O acesso à internet em questão no Brasil
Enviada em 08/05/2020
Nos séculos XVII e XVIII, majoritariamente, só era culto e letrado no Brasil quem possuía recursos para estudar, mas não no território nacional. Desse modo, ter tal oportunidade se tornou um enorme marcador de desigualdade social acentuada. Esse cenário, mesmo que pouco, mudou, por cada vez mais se popularizar o ensino nacional, mesmo que básico. Correspondentemente, na realidade atual, o acesso à internet possibilita as pessoas que, antes sairiam do país para obter estudo, desfrutem de possibilidades que não estão disponíveis a toda população. Portanto, a acentuada desigualdade social se torna ainda maior pela falta de acesso à internet no Brasil.

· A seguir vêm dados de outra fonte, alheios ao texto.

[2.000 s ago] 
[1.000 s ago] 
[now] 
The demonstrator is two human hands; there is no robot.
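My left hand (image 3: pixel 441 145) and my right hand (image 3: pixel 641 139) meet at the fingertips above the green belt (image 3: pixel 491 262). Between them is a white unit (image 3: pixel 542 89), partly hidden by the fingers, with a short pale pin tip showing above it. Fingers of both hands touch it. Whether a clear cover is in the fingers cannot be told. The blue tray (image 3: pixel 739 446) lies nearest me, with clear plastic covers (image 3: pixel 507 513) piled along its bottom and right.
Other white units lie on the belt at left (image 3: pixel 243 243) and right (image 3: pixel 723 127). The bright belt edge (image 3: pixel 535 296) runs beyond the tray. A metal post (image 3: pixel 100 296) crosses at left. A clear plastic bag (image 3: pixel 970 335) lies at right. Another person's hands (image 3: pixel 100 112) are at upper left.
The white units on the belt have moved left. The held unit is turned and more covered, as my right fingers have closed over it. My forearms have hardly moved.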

É indispensável reconhecer que os alunos que possuem acesso ao ensino online, podem absorver um conteúdo que outros estudantes não têm como conseguir. Na situação em que o país se encontra no ano de 2020, por conta da pandemia de COVID-19, todas as escolas estão fechadas. Porém os alunos de escolas mais elitizadas possuem ensino não presencial, por meio de plataformas virtuais. Essa falta de ensino por uma parte dos estudantes será crucialmente decisiva quando alunos de realidades distintas forem competir, em vestibulares por exemplo. Tal situação acentua ainda mais o abismo de diferenças sociais e afeta drasticamente a qualidade de vida dos que não possuem oportunidades de estudo no momento.

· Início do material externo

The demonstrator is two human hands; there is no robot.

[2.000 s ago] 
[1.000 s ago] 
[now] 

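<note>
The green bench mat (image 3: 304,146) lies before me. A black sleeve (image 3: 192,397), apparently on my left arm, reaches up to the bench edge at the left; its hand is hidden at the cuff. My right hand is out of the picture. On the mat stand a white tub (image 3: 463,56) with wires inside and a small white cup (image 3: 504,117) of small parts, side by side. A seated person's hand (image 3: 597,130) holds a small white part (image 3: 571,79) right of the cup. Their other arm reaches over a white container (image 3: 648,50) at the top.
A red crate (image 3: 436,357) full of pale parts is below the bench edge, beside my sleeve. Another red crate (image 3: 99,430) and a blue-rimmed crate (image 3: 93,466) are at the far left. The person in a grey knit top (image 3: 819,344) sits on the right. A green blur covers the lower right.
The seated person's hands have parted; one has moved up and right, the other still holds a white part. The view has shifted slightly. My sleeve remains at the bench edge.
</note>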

Outra situação paralela é a de que parte dos profissionais do mercado de trabalho também enfrentam problemas quanto ao acesso tecnológico. Moradores de zonas carentes de conexão à rede mundial de computadores são impossibilitados de seguir com seus ofícios de forma virtual. De acordo com a ONU, o acesso à internet é um direito humano, porque com ele se torna possível obter informação, aprendizado profissional, conhecimento acadêmico, comunicação, entretenimento entre outros benefícios. Analogamente, não só o acesso, como também a qualidade de conexão é importante, pelo fato de que isso pode afetar de maneira negativa a qualidade do trabalho ou do aprendizado.

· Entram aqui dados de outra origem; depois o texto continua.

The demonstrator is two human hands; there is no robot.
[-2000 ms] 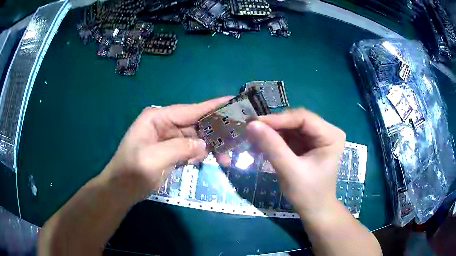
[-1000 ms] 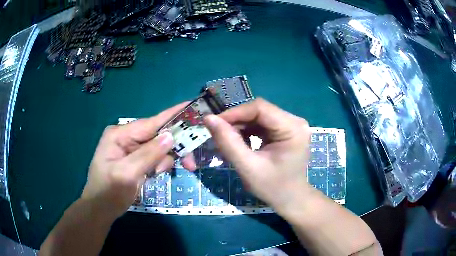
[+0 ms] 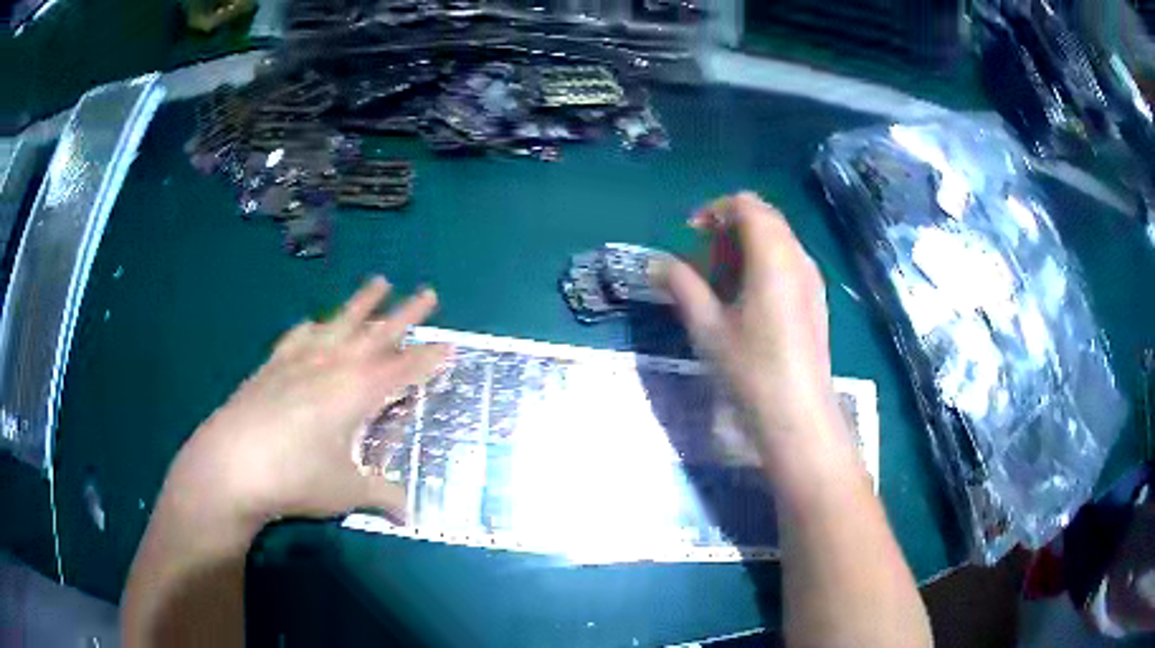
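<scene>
The sticker sheet (image 3: 557,443) lies flat in front of me with strong white glare over its middle. My left hand (image 3: 317,405) is spread over the sheet's left end, fingers apart, holding nothing. Two overlapping covered boards (image 3: 608,279) lie just beyond the sheet. My right hand (image 3: 747,291) is at their right side, blurred, with thumb and fingers apart; the thumb tip is at the edge of the upper board. No board shows between its fingers.
A loose heap of bare boards (image 3: 367,184) lies at the far side of the green mat (image 3: 507,228). A clear plastic bag (image 3: 988,342) with boards lies at right. Spare sticker sheets (image 3: 76,253) are at left. Dark stacked trays (image 3: 494,32) stand beyond the heap.
The board and film that both hands held are out of them; two overlapping boards now lie beyond the sheet. My hands have moved apart and opened. The view has also shifted.
</scene>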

À vista disso, afim de abrandar esses problemas, órgãos governamentais responsáveis, tal qual o Ministério da Educação, devem tomar medidas como o adiamento de vestibulares, Fuvest, Unesp e o ENEM, por exemplo. Já que a enorme, ainda maior do que antes, diferença de ensino pode “desqualificar” estudantes sem oportunidades. Além disso, iniciativas privadas advindas dos provedores de internet, devem ser cobradas, como o fornecimento de uma constância de qualidade na conexão, sem um aumento exorbitante nos custos. Uma vez que medidas assim forem tomadas, a situação de quatro séculos atrás pode ficar apenas no passado.